Tuesday, July 31, 2007

Brazil, Alarmed, Reconsiders Policy on Climate Change


MANAUS, Brazil — Alarmed at recent indications of climate change here in the Amazon and in other regions of Brazil, the government of President Luiz Inácio Lula da Silva has begun showing signs of new flexibility in the tangled, politically volatile international negotiations to limit human-caused global warming.

The factors behind the re-evaluation range from a drought here in the Amazon rain forest, the world’s largest, and the impact that it could have on agriculture if it recurs, to new phenomena like a hurricane in the south of Brazil. As a result, environmental advocates, scientists and some politicians say, Brazilian policy makers and the public they serve are increasingly seeing climate change not as a distant problem, but as one that could affect them too.

Brazil remains suspicious of foreign involvement in its management of the Amazon, which it views as a domestic matter. But negotiators and others who monitor international climate talks say Brazil is now willing to discuss issues that until recently it considered off the table, including market-based programs to curb the carbon emissions that result from massive deforestation in the Amazon, in which areas the size of New Jersey or larger are razed each year.

“I think things have advanced, certainly, compared to three years ago, when the government simply refused to discuss deforestation in international forums,” said Márcio Santilli, a former government official who helped start the Socio-Environmental Institute, an environmental group in Brasília. “There has been a change of posture which reflects the worries of Brazilian public opinion on this issue, which in turn puts pressure on politicians.”

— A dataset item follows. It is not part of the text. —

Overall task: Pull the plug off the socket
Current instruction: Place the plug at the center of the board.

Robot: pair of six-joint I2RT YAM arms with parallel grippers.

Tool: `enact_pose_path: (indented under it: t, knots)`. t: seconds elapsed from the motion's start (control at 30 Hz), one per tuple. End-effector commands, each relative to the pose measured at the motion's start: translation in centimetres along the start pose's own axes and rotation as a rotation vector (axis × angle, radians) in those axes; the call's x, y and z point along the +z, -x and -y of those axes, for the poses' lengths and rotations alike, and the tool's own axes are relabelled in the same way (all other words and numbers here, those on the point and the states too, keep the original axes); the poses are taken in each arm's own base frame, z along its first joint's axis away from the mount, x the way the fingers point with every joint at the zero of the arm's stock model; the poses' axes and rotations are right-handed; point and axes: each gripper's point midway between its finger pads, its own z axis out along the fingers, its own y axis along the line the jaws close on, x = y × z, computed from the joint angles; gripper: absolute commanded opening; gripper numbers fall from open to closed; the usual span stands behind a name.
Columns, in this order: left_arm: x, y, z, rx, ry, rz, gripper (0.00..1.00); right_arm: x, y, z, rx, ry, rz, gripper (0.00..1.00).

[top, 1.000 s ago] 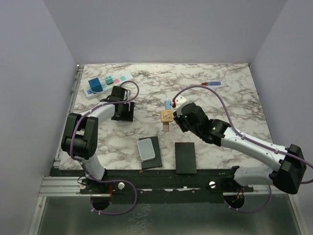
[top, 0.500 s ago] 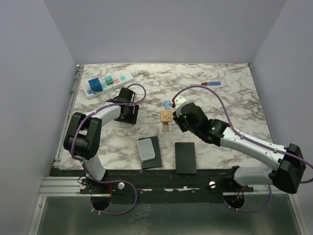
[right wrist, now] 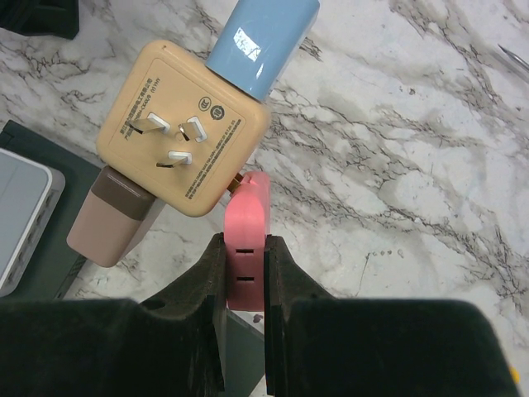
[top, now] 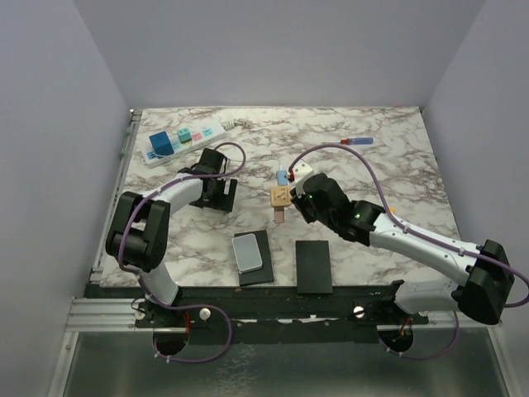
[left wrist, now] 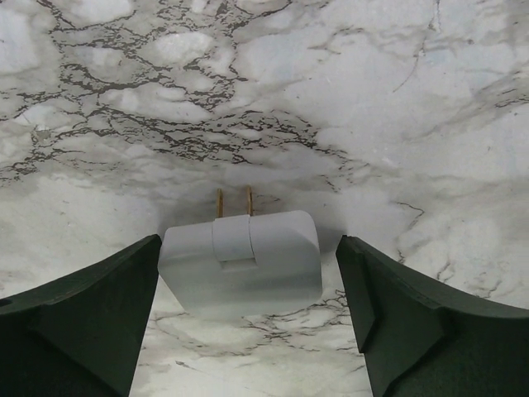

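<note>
The socket (top: pixel 187 135), a long white strip with pastel faces, lies at the table's far left with a blue plug (top: pixel 161 146) still standing in it. A white plug (left wrist: pixel 241 263) with two brass prongs lies flat on the marble, loose between the fingers of my left gripper (left wrist: pixel 248 252), which is open; neither finger touches it. In the top view that gripper (top: pixel 216 192) sits right of and nearer than the strip. My right gripper (right wrist: pixel 245 277) is shut on a pink plug (right wrist: pixel 246 219) that joins a yellow cube adapter (right wrist: pixel 176 126) at mid-table.
The yellow cube also carries a blue plug (right wrist: pixel 261 37) and a brown one (right wrist: pixel 111 225). Near the front edge lie a dark pad with a grey device (top: pixel 250 252) and a black pad (top: pixel 313 265). A small blue-and-red stick (top: pixel 359 141) lies at the far right.
My left gripper moved a little right, away from the strip, then its jaws opened and let go of the white plug. The right gripper stayed shut on the pink plug.
</note>
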Motion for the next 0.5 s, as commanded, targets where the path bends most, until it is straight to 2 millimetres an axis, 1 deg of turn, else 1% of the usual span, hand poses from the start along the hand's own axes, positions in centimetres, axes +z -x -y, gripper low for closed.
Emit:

For years, Brazil’s position in international climate change talks has been that Northern Hemisphere industrial countries must shoulder the burden of reducing greenhouse gas emissions. Fearing a loss of sovereignty, it has resisted plans to create market mechanisms to provide payments for reductions in deforestation and carbon emissions, accompanied by international monitoring.

Brazil’s stance on such issues is vitally important because by most calculations it is the fourth-largest producer of the greenhouse gases that most scientists believe are the principal cause of global warming. Three-quarters of those emissions result from deforestation, the overwhelming bulk of which occurs here.